= Beginning of Section =
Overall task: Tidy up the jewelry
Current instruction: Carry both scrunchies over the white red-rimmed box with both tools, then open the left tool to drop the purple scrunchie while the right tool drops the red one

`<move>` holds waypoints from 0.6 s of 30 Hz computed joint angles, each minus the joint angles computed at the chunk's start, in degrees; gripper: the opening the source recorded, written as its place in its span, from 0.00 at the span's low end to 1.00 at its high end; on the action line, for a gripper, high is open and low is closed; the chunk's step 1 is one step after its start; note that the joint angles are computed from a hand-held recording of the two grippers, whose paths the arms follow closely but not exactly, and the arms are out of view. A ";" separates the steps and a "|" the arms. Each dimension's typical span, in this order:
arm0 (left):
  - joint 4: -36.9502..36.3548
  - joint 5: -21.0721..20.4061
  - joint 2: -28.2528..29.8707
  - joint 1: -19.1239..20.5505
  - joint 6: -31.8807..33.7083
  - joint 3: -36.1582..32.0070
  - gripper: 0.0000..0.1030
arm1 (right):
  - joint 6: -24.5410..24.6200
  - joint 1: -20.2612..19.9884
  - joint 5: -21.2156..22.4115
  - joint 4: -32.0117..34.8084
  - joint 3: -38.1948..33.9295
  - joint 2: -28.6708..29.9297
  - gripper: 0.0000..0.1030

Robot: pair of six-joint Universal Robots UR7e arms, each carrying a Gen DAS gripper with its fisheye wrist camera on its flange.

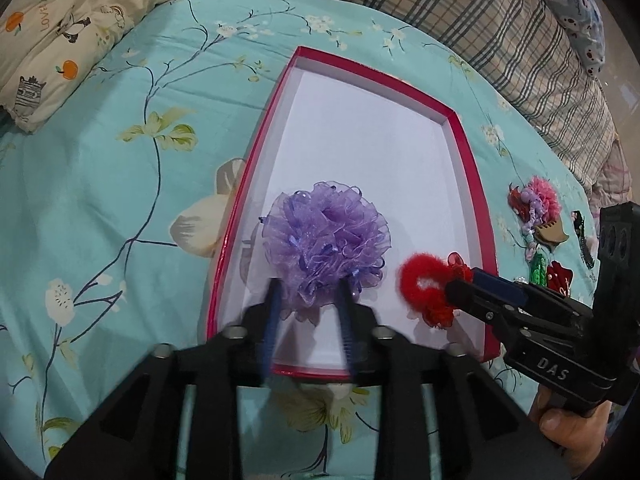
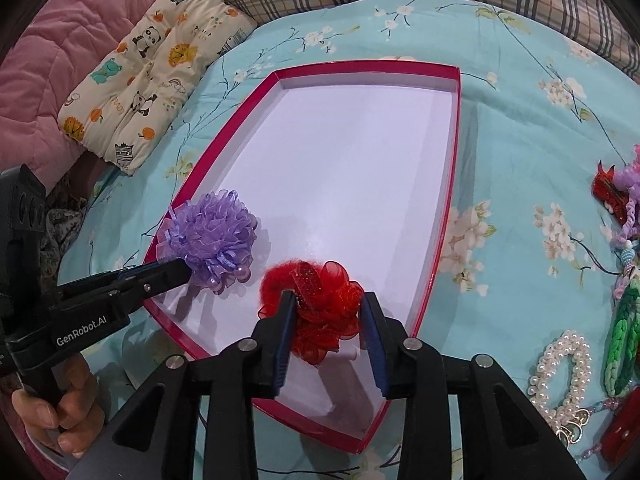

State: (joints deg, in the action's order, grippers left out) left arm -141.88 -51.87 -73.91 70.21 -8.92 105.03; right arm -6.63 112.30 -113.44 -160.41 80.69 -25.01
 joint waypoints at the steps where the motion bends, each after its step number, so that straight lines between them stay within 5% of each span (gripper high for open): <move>1: -0.31 0.57 -0.18 -0.24 0.17 0.26 0.38 | 0.00 0.06 0.15 -0.13 0.17 -0.18 0.42; 18: -0.90 0.82 -1.65 -3.58 0.04 2.01 0.38 | 0.81 0.06 -0.94 -8.04 9.49 -7.58 0.48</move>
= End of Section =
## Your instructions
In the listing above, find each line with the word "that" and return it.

## Exercise solution
`<move>` holds waypoints from 0.6 s of 30 Hz computed joint angles, each minus the joint angles computed at the chunk's start, in degrees; gripper: the opening the source recorded, written as its place in its span, from 0.00 at the span's low end to 1.00 at its high end; on the action line, for a gripper, high is open and low is closed; the chunk's step 1 is one step after its start; note that the joint angles are computed from a hand-held recording of the two grippers, whose paths the arms follow closely but not exactly, and the arms are out of view. A ";" separates the steps and a "|" the arms. Each dimension's typical span, in this order:
 joint waypoints at the steps where the motion bends, each after its step number, so that straight lines between them stay within 5% of each span (gripper high for open): <move>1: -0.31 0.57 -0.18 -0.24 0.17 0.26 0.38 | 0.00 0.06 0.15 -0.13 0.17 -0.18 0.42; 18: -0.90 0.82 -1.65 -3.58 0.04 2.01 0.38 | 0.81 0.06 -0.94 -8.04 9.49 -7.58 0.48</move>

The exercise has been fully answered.